Орлов с озабоченным видом резал огурцы, солил, и в разговор вмешалась Таня:

— Почему ты молчишь, Федя?! Тебе же все это не улыбается, почему ты прямо не скажешь? — Она обратила к Ногтеву свое исхудавшее и от этого странно моложавое лицо. — У нас мысли разбегаются, не знаем, переходить Феде на новое место или нет. Я за то, чтобы не переходил... Условия там неплохие, конечно, и дачу дают, и все такое. Но как Федя там будет, еще неизвестно, — коллектив незнакомый, ответственность большая.

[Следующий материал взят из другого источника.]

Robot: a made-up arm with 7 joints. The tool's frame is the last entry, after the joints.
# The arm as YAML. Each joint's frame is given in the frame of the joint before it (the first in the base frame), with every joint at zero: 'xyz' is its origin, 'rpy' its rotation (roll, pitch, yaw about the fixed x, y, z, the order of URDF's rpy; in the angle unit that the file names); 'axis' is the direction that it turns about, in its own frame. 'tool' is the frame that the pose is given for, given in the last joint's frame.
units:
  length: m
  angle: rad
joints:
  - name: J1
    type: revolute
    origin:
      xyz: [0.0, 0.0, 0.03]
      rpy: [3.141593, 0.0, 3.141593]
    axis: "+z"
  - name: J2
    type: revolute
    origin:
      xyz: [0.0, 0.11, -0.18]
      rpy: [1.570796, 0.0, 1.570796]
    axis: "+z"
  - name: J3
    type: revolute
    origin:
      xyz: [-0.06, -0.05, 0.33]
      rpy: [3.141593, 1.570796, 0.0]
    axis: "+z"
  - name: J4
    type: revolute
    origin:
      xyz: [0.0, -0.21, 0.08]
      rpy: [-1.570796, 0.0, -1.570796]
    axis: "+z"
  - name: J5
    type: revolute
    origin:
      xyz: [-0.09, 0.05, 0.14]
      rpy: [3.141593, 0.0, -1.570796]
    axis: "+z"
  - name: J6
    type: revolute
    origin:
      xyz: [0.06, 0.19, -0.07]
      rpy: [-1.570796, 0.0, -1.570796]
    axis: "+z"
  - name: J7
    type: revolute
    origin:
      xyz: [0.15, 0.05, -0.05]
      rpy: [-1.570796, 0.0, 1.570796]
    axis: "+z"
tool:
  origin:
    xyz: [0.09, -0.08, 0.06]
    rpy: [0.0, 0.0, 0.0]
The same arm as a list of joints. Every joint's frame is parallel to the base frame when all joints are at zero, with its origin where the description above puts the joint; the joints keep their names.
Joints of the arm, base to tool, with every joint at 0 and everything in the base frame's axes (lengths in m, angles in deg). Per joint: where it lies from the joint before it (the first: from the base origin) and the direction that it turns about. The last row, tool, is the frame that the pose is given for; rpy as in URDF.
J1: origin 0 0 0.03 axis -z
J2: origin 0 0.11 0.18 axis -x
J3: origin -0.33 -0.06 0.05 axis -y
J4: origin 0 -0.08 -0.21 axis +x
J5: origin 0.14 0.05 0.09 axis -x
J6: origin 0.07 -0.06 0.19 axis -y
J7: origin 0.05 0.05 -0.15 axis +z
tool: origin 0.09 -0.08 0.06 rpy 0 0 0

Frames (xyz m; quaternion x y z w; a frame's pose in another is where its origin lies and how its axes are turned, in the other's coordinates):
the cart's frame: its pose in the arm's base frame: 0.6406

А в парке отношение к нему сейчас очень хорошее...

— Не вижу связи!.. — резко, не скрыв досады, проговорил Андрей Христофорович. — Я не покупал согласия твоего мужа, когда рекомендовал его в автобазу.

— Опять я сболтнула что-то не то! — воскликнула, словно бы веселясь, Таня.

— Можно подумать: я хотел купить Федора Григорьевича. Чепуха какая! — вознегодовал Андрей Христофорович.

— Да нет, мы ничего не думаем: ни я, ни Федя, — миролюбиво сказала Таня. — Ты стал мнительным, как все старики.

— А Федора Григорьевича никто не неволит. Это вопрос его совести. Вы газеты читаете или совсем отгородились?.. Голованов сам по себе один, может быть, и не страшен. Но это нас не избавляет... — Андрей Христофорович так разволновался, что не заканчивал фраз. — Если врач обнаружит только одно заболевание... даже подозрение на оспу, на чуму, он обязан изолировать... во избежание худшего. Вот пусть твой муж и скажет на суде, что совесть ему подсказывает.